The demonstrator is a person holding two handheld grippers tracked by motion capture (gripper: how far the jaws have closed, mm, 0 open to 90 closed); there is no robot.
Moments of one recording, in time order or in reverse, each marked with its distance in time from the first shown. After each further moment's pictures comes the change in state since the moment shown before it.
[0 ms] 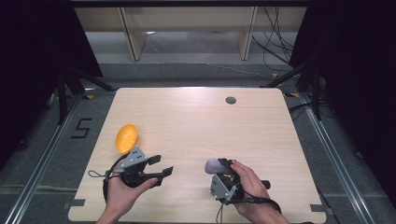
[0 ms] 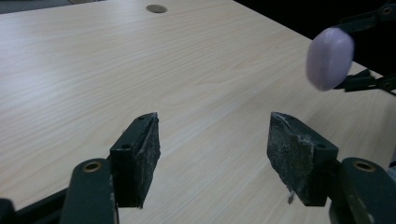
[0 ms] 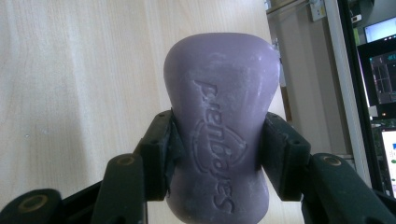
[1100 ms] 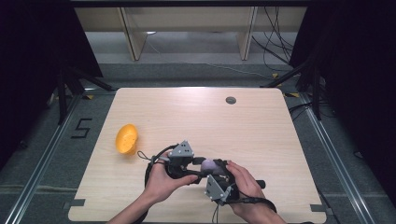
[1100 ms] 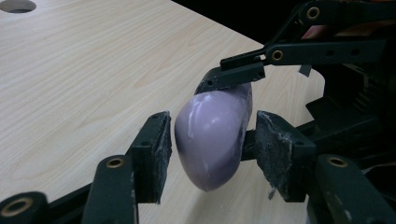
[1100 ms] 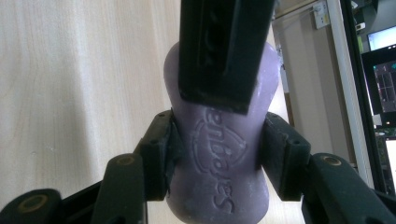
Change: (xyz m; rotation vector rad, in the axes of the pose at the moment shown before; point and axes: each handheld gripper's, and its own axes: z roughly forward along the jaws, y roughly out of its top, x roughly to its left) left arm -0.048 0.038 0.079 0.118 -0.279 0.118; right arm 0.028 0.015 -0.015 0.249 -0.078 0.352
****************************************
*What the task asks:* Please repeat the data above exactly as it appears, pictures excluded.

*Answer box:*
The demonstrator is a person holding two handheld grippers tracked by motion capture (gripper: how far the jaws have closed, mm, 0 open to 90 closed); there is no robot.
Moments of one recording, in time order or in reverse, each marked with its distance in time from the first shown. After each further moment's pictures comes the change in state since the moment shown before it.
[0 ms] 
[0 ms] 
[0 ms] 
[1100 ms] 
[1100 ms] 
[1100 ms] 
Change: (xyz m; rotation vector rad, in the axes of the pose at the moment shown before; point and axes: each handheld gripper's, and its own axes: z roughly forward along the jaws, y roughly out of its top, x roughly to its left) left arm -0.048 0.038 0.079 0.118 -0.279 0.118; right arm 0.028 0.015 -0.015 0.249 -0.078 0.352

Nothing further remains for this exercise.